辞世の句とするならば、

 随分物騒な始まり方だなと自分でも思う。

 さて、2023年が始まってひと月が経った(追記:結局それから3ヶ月過ぎた4月になって、私はこの文章をネットの海に投げつけている)。なかなかにセンシティブな話題であるような気がするので残すかどうか迷ったけれど、きっと未来の自分が「ハェwwwwwwこの時の私おもしろwwwwww」と墓を掘り起こして棺を叩いて笑うだろうと思って、敢えてここで綴っておくことにした。見てるか私。2023年も楽しそうだぞお前。

 お察しの通りあの話だ。IMPACTorsが、ジャニーズ事務所をどうやら退所するらしい。

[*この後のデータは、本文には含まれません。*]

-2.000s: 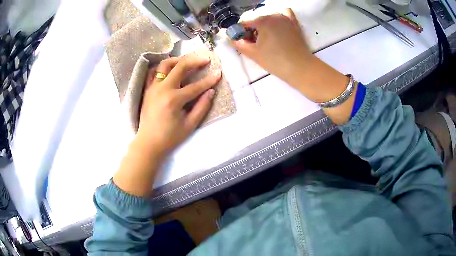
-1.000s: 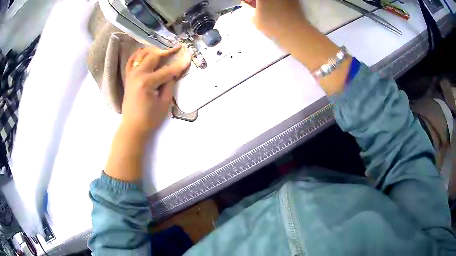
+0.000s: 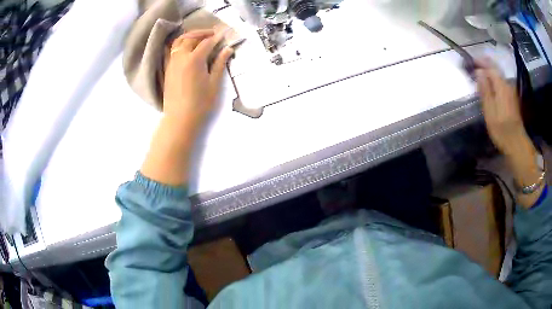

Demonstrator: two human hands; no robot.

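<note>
The beige-brown fabric panel (image 3: 142,63) lies folded and bunched left of the needle area. My left hand (image 3: 192,75) grips its right part, with the fingers pointing up toward the machine. The fabric is clear of the presser foot (image 3: 276,45). My right hand (image 3: 501,111) is at the right by the table's front edge, slightly blurred. Its fingers are closed on the near end of long, thin, dark tweezers (image 3: 448,42), which point up and left above the table. The dark round knob (image 3: 313,23) sits right of the presser foot.
A long white folded sheet (image 3: 66,84) lies along the left side. A printed ruler band (image 3: 339,162) runs along the front table edge. A small metal-edged plate (image 3: 248,108) sits at the bed's corner. Brown stacked pieces (image 3: 475,220) stand low at the right, below the table.
My left hand has drawn the fabric left, away from the presser foot. My right hand left the knob, moved far right and took hold of the tweezers. The view has shifted.
</note>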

 出戻るなんて微塵も思わなかったこの界隈、思い返せば親子席から始まった#ジャニーズのある暮らし、まさかこんな形で幕を下ろすことになろうとは。それは、素直にそう思う。もしまたここを離れるならば、それは私自身がもう特定の贔屓を持たないと決意した時だろうと思っていたし、その時が来てもきっとこのコンテンツ自体は好きで居続けるのであろうとも漠然と思っていた。そうしたら、これだ。全くもっておもしれー男たちである。

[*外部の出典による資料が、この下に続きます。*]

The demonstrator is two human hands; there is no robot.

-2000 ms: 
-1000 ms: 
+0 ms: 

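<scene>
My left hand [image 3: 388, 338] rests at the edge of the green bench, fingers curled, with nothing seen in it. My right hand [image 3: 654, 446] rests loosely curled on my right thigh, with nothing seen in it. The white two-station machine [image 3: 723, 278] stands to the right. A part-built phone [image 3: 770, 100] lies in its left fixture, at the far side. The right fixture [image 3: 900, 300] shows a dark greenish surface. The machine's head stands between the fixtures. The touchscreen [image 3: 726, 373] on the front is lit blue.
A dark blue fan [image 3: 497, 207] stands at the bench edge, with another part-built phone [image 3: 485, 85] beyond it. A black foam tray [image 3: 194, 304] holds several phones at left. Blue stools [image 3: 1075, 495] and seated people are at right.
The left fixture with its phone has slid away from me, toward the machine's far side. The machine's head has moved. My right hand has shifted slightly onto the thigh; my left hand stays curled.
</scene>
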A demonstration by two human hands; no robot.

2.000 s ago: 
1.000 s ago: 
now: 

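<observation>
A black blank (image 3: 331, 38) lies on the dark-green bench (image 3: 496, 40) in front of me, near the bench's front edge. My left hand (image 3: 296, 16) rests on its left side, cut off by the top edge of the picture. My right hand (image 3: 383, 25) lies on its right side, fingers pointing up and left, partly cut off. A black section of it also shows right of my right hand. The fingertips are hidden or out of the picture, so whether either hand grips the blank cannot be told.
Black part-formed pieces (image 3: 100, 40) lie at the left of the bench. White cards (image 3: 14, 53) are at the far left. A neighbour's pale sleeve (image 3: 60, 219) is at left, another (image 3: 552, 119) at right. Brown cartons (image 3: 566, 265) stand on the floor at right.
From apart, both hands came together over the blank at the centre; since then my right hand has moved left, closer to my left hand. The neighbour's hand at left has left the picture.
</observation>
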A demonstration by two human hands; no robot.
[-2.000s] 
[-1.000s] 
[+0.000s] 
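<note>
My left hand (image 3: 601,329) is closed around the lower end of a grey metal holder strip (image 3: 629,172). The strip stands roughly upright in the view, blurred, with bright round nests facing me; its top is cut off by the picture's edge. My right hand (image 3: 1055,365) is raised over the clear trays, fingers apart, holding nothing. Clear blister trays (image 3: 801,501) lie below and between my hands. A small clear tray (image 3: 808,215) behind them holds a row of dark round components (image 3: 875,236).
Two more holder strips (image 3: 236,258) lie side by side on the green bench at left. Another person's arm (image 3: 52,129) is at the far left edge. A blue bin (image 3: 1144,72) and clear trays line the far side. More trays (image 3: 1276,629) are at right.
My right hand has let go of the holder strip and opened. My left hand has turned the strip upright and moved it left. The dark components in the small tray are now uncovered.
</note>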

 少しまともなファン(?)らしいことも言っておくと、まあ何も心配でないというわけではない。なにかしらの理由で決断したのだろうから、それはさぞやんごとないことなのだろうとは推察できる。彼らはジャニーズというものに対して憧れの強いグループに映っていたから(少なくとも私の目には、だ)、そんな彼らがそう選択したのだから、生半可な理由ではないだろうし、生半可な覚悟でもないのだろう。別に話してくれ説明してくれなんて思っちゃいないし、話したいなら勝手に話したらいいが話したくないなら話さなきゃいいと思う。私は彼らの言う大きな横並びのうちのひとりで、仲間だし味方だけれど、別に何も知らなくたって仲間にはなれるだろうと思うから。

 ただそれを聞いて、失うものを考えた時、無性に悔しくなった。名前、オリジナル曲、衣装、デビュー組になった未来。私の考えすぎなんかじゃなく、これは確信をもって、彼らの宝物であるはずで。それを、本来であれば一欠片だって取りこぼしたくないそれを、彼らは自分たちの手で捨てる選択肢を取ったと思うと、それが何よりも悔しかった。自分がなにか出来るわけなんてないのに、守ってあげたかった、傲慢にもそう思った。不安より悔しさで涙を流した。彼らの前で、ではなかったのが幸いだ。私にはPINKyとして強いふりをしていたいという意地があったから。

 今までまあまあしっかりめにオタクという人種として生きてきた。だから、嬉しい経験も悲しい経験もそれなりにしている。それでも、何度だって痛いし悔しい。宝物を、宝物だと解っていながら捨てる覚悟をするのは、苦しい。私よりもずっと苦しいはずの彼らを想うと、もっともっと苦しい。だからって何もできないのも、わかっているから苦しい。悔しい。
 どうしよう、と考えて思った。私に出来るのは、全部飲み下して笑うことくらいなんじゃなかろうか、と。お別れを憂うより、未来を楽しみにしていようと。不安が胸をつついてきた時は、それが紛れるくらいの大声で好きを叫んでいようと。
 もちろんこれは虚勢で、意地で、こんなところで誰かもわからないように弱音を零すくらいには、私は弱い。本当は弱いけれど、それでも彼らがSNSという言葉の海をぼんやり眺めた時に、私は強がってでも明るくありたいと思った。なにもできないなら、なにもできないなりに。だって結局何を憂いたところで、あの7人との横並びから消えるつもりは、今の私にはこれっぽっちもないのだから。だったら、私は虚勢でいいから笑っていたい。失うものを憂うより、なくしたものを悲しむより、今あるものを抱き締めて笑いたい。
 だって私が大好きな人は、いつだって最高を更新してくれる人だから。あの頃はよかった、なんて言っていたら、歩みを止めないあの人に見劣りしてしまうじゃないか。

 とはいえ、産まれてから随分長いこと連れ添ってきたそれとお別れすることだけは確かだ。憧れた私を、やさしく埋葬する番が来る。看取ってやるもの私一人なのだろうから、あとのことは私に託してこう結んでおこうと思う。

夜もすがら 契りしことを 忘れずは

 きっと私がいつか、この私の無責任に怒ってくれることを期待して。